What to work on: Return the listing below character for character.

Given data:
┄┄┄┄┄┄┄┄┄┄

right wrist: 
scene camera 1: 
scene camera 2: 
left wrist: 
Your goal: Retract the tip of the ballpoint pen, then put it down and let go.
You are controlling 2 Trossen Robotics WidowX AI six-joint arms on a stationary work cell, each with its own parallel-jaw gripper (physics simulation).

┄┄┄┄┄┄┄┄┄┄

Solution for this problem:
right wrist: 
scene camera 1: 
scene camera 2: 
left wrist: 
Your goal: Retract the tip of the ballpoint pen, then put it down and let go.
You are controlling 2 Trossen Robotics WidowX AI six-joint arms on a stationary work cell, each with its own parallel-jaw gripper (physics simulation).

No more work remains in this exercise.